Film chiefs said the scenes shot for Sir Ridley Scott’s medieval epic in Ireland will show the unique countryside to the the world.

The film, starring Sophia Myles as Isolde and James Franco as Tristan, filmed scenes in Connemara, at Ballinahinch Castle, Delphi Lake, Glassillaun Beach, King’s Beach and Lough Nafooey.

Naoise Barry, film commissioner with the Irish Film Board, said the movie was the first major Hollywood production to shoot in the west of Ireland since The Field in 1990 and The Quiet Man in 1952.

“While The Field shot in the same neck of the woods as Tristan and Isolde, it didn’t show off the coastline to the same extent,” he said. “I can’t really think of a film in the last 20 or 30 years that shows off the West Coast to that extent. it may be a significant catalyst in creating some tourism traffic to the Mayo and Galway coastline.”

Mr Barry said: “In the main the majority of film production occurs on the east coast.”

The film commissioner said the movie would make producers and the public more aware of what the west of Ireland has to offer when it opens in the UK and European cinemas this week.

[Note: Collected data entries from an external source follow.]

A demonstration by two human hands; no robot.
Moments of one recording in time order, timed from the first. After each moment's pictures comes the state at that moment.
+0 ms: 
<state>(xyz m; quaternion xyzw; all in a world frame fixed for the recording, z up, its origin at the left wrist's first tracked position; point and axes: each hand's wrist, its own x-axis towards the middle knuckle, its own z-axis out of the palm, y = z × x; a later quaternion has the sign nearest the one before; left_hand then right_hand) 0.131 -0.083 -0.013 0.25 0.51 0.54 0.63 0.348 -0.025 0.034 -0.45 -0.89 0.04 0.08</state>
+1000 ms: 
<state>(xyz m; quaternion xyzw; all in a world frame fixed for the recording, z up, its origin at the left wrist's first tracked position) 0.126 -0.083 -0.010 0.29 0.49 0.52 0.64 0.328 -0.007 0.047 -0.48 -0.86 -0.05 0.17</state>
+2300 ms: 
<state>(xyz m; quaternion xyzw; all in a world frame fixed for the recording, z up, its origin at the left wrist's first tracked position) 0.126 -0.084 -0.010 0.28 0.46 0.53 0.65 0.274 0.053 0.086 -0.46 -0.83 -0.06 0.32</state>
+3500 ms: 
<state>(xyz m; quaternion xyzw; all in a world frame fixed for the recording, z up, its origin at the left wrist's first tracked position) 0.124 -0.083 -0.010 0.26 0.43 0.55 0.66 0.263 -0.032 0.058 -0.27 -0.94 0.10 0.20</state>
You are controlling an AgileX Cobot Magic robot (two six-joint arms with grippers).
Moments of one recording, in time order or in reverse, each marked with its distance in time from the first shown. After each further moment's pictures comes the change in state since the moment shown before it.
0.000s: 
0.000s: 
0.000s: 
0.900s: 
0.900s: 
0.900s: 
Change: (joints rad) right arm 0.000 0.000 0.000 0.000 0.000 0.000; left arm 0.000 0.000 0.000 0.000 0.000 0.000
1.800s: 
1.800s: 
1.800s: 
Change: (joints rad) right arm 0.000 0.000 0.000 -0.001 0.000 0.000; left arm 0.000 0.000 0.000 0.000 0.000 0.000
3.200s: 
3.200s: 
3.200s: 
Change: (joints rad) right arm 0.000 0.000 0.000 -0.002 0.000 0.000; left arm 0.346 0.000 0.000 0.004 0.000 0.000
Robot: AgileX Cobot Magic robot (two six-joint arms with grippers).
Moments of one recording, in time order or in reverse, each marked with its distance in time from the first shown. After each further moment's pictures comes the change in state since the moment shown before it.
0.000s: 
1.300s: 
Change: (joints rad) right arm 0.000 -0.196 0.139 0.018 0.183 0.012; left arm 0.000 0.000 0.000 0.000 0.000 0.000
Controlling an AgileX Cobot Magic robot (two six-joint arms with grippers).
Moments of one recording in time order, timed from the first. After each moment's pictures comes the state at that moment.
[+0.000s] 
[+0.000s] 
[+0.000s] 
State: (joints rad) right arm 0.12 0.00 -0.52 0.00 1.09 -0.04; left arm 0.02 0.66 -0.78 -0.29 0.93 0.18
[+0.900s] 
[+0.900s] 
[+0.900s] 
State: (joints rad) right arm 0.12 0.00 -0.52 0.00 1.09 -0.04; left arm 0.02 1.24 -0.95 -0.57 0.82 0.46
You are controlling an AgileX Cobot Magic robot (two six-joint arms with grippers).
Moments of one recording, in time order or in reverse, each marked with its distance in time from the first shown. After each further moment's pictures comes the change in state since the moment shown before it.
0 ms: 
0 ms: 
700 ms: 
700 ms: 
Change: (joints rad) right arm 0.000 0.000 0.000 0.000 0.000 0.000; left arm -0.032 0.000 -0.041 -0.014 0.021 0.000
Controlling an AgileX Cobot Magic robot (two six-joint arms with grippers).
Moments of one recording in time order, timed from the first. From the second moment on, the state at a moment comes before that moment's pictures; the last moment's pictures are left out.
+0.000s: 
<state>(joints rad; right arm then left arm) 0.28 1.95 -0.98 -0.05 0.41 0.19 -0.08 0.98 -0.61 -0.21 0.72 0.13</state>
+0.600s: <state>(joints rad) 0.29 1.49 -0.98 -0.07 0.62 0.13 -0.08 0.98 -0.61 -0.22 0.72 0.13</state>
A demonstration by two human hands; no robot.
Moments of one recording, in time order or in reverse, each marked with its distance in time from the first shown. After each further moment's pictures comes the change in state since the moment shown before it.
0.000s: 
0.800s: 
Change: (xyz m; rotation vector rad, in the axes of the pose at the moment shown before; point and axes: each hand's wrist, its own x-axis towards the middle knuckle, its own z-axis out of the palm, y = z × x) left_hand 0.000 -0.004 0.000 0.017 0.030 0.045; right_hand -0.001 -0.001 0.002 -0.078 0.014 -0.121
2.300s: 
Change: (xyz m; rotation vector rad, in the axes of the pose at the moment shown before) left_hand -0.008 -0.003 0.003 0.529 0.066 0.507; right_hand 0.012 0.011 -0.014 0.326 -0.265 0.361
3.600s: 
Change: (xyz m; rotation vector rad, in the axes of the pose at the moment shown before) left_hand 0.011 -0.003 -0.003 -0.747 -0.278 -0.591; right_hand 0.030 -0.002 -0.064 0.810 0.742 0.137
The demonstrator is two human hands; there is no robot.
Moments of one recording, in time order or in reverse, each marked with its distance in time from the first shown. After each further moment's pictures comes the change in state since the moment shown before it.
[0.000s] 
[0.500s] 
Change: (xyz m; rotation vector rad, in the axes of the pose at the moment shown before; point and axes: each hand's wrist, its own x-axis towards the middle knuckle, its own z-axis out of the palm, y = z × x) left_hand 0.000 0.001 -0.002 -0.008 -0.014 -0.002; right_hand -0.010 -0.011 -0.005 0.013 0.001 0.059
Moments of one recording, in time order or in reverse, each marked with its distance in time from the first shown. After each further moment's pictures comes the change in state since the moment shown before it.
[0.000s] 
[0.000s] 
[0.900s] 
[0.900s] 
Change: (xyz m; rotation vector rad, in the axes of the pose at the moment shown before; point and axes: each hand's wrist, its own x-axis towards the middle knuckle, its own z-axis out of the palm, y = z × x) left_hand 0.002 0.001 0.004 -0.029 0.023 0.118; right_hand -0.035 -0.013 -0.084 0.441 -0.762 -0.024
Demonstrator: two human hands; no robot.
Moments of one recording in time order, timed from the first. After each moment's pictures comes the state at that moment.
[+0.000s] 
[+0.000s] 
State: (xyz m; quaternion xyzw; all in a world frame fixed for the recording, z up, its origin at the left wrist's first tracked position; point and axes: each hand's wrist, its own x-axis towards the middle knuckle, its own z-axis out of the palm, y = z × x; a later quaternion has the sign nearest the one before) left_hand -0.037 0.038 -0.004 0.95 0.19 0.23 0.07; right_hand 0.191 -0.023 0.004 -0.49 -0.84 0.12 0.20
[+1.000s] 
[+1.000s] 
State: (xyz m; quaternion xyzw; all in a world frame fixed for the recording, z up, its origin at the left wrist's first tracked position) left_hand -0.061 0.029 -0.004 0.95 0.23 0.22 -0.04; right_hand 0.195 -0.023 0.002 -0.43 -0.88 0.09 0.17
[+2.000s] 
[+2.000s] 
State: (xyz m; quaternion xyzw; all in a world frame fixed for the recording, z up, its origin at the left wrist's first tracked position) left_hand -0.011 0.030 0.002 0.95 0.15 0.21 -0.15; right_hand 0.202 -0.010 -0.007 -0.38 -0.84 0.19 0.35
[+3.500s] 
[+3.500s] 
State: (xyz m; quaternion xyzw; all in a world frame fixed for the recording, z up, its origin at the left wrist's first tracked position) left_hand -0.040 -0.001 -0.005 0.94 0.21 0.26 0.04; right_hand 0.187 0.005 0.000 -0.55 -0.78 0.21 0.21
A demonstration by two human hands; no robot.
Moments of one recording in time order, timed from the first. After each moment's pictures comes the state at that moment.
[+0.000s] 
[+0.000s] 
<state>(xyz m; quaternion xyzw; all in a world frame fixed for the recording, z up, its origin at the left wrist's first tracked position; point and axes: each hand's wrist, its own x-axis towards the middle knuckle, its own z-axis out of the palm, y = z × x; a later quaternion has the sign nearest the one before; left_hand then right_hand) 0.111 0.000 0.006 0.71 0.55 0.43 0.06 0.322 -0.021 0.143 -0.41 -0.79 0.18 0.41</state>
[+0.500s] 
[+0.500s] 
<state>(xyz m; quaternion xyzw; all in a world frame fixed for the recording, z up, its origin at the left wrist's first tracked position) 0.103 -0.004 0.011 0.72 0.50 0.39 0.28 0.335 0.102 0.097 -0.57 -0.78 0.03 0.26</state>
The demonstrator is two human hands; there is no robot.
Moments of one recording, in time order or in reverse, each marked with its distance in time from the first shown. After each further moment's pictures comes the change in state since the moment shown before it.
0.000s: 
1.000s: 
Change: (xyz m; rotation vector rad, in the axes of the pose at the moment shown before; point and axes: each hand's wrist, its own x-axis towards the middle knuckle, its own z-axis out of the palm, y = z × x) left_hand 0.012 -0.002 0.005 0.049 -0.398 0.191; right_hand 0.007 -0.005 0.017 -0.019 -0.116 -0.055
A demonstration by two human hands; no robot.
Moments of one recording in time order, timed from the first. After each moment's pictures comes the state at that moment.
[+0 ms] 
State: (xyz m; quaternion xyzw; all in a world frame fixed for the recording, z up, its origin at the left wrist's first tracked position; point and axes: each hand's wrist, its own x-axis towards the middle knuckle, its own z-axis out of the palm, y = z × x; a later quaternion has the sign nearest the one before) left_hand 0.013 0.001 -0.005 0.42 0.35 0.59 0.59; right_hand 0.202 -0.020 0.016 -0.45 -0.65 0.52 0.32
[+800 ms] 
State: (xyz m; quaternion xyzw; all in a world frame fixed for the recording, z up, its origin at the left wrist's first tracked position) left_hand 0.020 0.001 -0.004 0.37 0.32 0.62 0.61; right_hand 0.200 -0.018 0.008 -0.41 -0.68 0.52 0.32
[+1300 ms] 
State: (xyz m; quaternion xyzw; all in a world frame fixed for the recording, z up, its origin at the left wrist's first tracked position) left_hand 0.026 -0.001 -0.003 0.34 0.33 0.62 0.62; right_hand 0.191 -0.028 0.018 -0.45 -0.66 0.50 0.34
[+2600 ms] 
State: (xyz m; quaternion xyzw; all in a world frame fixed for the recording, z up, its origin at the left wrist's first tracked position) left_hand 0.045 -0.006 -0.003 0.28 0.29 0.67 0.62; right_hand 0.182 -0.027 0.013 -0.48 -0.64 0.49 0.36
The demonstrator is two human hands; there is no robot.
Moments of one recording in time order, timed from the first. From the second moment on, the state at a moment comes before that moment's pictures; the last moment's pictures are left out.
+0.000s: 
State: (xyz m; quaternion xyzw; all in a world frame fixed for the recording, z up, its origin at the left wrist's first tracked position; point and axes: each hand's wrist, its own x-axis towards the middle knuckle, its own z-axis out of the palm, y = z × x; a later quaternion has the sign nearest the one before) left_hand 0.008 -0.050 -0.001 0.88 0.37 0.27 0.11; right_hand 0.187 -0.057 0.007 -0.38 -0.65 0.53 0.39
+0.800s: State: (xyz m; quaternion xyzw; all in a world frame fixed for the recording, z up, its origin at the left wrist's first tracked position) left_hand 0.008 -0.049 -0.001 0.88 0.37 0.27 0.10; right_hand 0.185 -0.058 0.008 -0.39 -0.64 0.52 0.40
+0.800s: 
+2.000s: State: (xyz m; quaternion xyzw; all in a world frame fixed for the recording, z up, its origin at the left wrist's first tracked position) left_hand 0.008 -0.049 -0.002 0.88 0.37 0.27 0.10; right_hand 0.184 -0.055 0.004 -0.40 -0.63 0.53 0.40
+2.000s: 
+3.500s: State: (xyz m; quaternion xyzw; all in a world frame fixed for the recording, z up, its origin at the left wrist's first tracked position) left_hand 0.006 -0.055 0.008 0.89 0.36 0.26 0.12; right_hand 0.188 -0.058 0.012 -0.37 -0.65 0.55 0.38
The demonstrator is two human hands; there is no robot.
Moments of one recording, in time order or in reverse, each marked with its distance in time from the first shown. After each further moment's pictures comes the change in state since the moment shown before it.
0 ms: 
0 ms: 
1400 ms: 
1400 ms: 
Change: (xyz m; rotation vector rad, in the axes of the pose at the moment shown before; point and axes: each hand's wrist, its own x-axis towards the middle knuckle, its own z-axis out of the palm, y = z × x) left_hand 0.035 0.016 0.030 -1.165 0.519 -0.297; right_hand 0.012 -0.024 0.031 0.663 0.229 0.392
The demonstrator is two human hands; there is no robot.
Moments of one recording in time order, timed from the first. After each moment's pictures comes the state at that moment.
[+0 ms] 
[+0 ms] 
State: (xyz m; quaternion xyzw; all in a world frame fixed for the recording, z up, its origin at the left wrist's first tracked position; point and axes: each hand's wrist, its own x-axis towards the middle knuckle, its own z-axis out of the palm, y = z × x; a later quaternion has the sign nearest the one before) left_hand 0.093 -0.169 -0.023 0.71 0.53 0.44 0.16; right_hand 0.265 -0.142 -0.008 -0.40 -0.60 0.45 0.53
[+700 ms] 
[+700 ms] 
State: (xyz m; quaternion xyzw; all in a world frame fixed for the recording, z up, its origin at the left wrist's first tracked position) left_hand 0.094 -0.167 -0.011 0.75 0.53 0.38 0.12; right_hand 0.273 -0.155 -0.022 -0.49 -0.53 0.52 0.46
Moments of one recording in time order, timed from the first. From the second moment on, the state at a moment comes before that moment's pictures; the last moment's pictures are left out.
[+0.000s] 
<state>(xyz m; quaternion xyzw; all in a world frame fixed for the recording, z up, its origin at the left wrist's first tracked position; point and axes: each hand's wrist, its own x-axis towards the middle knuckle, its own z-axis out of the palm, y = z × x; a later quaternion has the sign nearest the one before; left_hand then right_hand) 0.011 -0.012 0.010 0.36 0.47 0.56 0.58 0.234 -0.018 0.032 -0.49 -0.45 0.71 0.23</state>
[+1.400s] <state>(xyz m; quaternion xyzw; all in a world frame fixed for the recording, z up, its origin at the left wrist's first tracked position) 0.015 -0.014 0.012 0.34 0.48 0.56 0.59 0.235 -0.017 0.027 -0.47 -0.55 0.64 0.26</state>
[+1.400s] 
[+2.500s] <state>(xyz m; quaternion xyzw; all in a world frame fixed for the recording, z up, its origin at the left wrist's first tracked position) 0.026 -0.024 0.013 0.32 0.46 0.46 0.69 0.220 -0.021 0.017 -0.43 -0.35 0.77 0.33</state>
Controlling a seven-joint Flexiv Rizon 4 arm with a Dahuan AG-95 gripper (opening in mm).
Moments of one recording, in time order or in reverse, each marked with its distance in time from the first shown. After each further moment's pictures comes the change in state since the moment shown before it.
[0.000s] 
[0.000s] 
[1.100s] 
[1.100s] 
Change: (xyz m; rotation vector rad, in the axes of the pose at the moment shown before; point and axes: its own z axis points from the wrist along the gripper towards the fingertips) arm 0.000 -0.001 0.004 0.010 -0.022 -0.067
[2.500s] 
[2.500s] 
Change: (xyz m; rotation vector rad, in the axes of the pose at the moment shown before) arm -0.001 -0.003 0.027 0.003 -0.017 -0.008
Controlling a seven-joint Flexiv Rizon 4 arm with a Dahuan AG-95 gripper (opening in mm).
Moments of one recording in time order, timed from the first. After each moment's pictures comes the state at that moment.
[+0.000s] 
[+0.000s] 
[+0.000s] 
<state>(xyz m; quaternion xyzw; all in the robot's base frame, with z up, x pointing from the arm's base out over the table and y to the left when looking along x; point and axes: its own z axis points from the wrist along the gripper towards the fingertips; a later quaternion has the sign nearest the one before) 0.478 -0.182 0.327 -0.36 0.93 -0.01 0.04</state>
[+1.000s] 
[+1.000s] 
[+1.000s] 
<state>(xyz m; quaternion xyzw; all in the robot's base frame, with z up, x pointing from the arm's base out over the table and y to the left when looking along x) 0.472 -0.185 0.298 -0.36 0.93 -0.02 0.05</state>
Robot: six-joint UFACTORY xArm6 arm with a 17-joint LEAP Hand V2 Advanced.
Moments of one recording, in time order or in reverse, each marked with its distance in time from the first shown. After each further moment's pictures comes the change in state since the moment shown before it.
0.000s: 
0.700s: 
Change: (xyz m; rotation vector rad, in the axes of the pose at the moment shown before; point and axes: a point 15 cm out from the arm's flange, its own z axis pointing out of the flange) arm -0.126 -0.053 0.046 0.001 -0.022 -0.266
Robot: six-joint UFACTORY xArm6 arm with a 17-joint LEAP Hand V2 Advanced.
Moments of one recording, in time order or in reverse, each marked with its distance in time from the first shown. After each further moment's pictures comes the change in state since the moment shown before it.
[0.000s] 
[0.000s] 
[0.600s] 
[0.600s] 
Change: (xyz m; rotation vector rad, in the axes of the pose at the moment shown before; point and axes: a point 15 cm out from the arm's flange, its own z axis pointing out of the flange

“I have seen the film, it looks fantastic,” he said. “Ridley and Tony Scott had a very positive experience working here. The film has done great at the US box office, and they have high expectations for how it will perform in its UK and Europe release.”

Mr Barry revealed he hopes the success of the shoot would have a knock-on effect in attracting other Hollywood directors to shoot along the rugged coastline.

He said it had been a complicated shoot but the National Parks and Widelife Service aided in filming in the environmentally protected areas.

Sir Ridley, of Gladiator fame, said the myth originated as a Celtic legend from the Dark Ages, between the fall of the Roman Empire and the Renaissance.

The medieval legend of Tristan and Isolde sees the young lovers become doomed against the forces of royal politics. English knight Tristan wins the hand of Isolde, the daughter of an Irish King, for his own leader, threatening peace in the region.

The director, Kevin Reynolds, spent months scouting Romania, France, Scotland and England before choosing the west coast of Ireland and the Czech Republic.

“In many ways, we’re creating a place which in fact does not exist,” said Reynolds. “So we looked to marry the best of Ireland and the best of the Czech Republic into this fabricated, imaginary place.”

After choosing wild and rugged areas to create the Dark Ages-era, the producers, which included Morgan O’Sullivan and James Flynn in Octagon Films, said the remoteness and changeable weather provided challenges for the production.

Reynolds said the set of Isolde’s father, King Donnchadh’s castle, was built on a small island on the west coast of Ireland on the beaches of Glassillaun, Co Galway.

“We really wanted a feeling that this place has been here for an awfully long time, so we tried to blend the castle into the landscape, because that’s what the people would have been influenced by,” production designer Mark Geraghty said.

“And also the weather. We had to build something that would stand up to the winds and the hardship that they would have endured in real life.”

The producers said the tragic story about forbidden love came long before the legend of Arthur and Guinevere in Camelot and Shakespeare’s Romeo and Juliet.